Cool school tools
Trendy students toss the pencil and paper for the newest electronic gizmos
Forget passing notes in class—this is the new millennium, and today’s students are using radio waves and tiny keyboards for the standard schoolyard rumor mill.
In the brave new world of the classroom, the must-have gadgets seem to have changed as much as the electronics industry that supplies so many of today’s most popular gadgets. So while their parents are checking their stocks on their ubiquitous Palm Pilots, their school-age kids are sending and receiving e-mails on the new text-receiving pagers clipped onto many of their belts.
There are new must-have toys and gadgets every year aimed at kids (remember Cabbage Patch Kids, sticker collections, transformers and Pokémon?), and this year two-way pagers, Dragonball Z and Digimon cartoon paraphernalia, and Game Boy Advanced systems have a lot of kids (and young adults) in a buying frenzy.
Just ask Software Etc. manager Steve Dean. He said he’s selling so many of the Game Boy Advanced systems that he can hardly keep them in stock.

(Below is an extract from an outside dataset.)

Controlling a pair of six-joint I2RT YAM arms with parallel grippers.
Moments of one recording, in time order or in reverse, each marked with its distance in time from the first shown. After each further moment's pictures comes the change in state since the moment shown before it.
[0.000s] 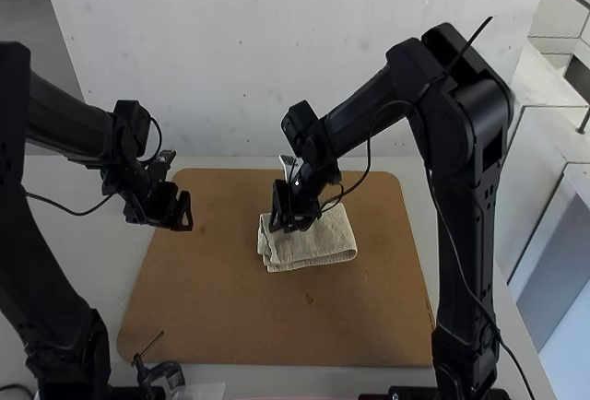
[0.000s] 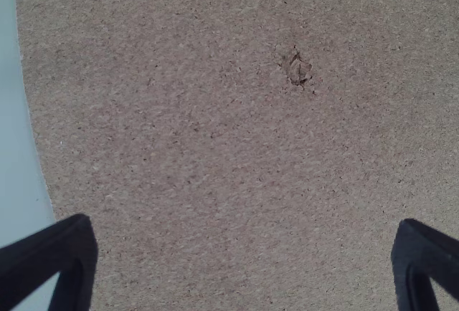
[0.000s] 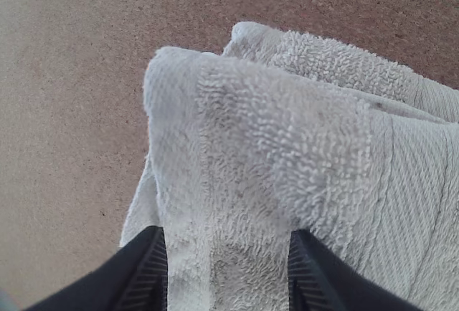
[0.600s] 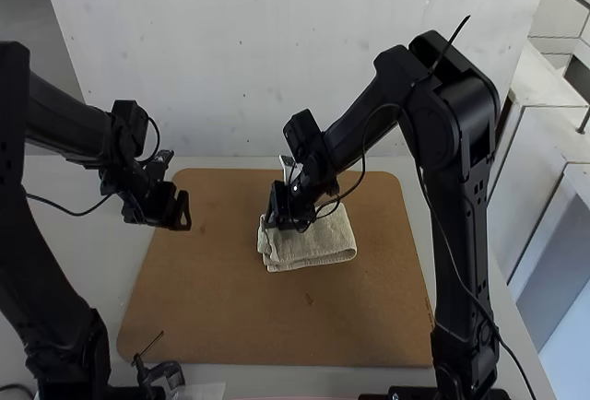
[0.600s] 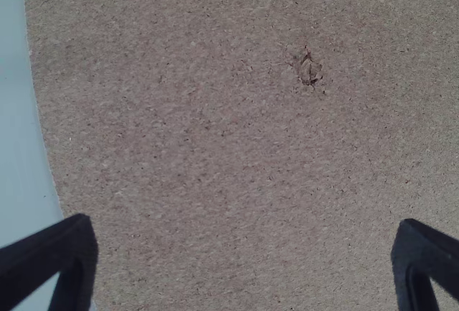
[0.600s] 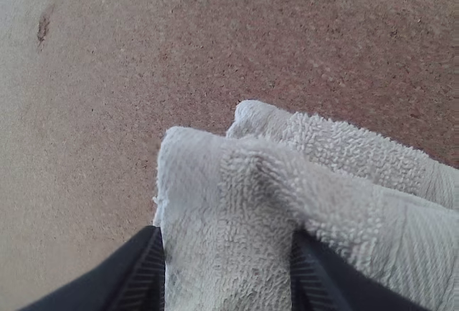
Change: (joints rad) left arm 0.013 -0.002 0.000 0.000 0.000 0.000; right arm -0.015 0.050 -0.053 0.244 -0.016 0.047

“I get in, like, eight a week, and they’re out in the door as fast as they come in,” Dean said. “Those are really popular right now.”
The Game Boy Advanced system, he said, is a hand-held gaming machine with a color screen that allows users to play video games wherever they are.
“Kids love them,” Dean said, adding that customers from ages 6 to 26 are buying the systems, which cost $100 a pop.
Although it’s mostly boys who seem to want the new Game Boys, Dean said they’re increasingly marketed toward girls.
“They come in all different colors,” he said. “There’s even a pink one. The girls who come in, they mostly buy that one.”
Thomas Allen, a salesman at Toys R Us, agreed that electronic toys seem to be the top sellers this year.
"[The Game Boys] come in, they go right out,” he said. “Everyone wants one. … Pokémon is pretty passé now.”
While it’s still mainly boys who long for Game Boy Advanced systems, it’s mainly teenage girls who are going crazy for new two-way messengers. The pagers, which were introduced last year, allow users to send and receive text messages and emails via a pager. Florentino Pano, a sales associate at Radio Shack, said they are very popular right now.
“They’re pretty handy,” he said. “People bring them to school, and they can send messages from anywhere to their friends, like ‘Meet me for lunch’ or ‘Did you hear about…?’ They like them.”
At a cost of $160, plus activation and monthly service fees, the pagers aren’t cheap. Still, said Pano, teenagers (mostly girls between the ages of 14 and 18, with some college students) are buying them up as fast as they hit the shelves.
As popular as some of the new electronic toys and tools may be, they’re not allowed at any of the schools in the Chico Unified School District. Beverly Patrick, an office manager at Marigold Elementary School who has a 16-year-old and a sixth-grader, said that when teachers notice “non-school-related items,” they’re taken away until the end of the day.
“A lot of it is safety,” Patrick said. “We don’t want kids to bring these expensive toys to school and then have something happen to them or have them stolen.”
She said it doesn’t happen often that students break the rules, “but it does happen.”
Patrick said one trend she’s noticed that her sixth-grade son has taken to is collecting the paraphernalia from the cartoon “Dragonball Z.”
“It’s pretty popular with the younger kids right now," she said. "They want the action figures and the toys and the little figurines … just as long as it’s not Pokémon. He says that Pokémon is for babies."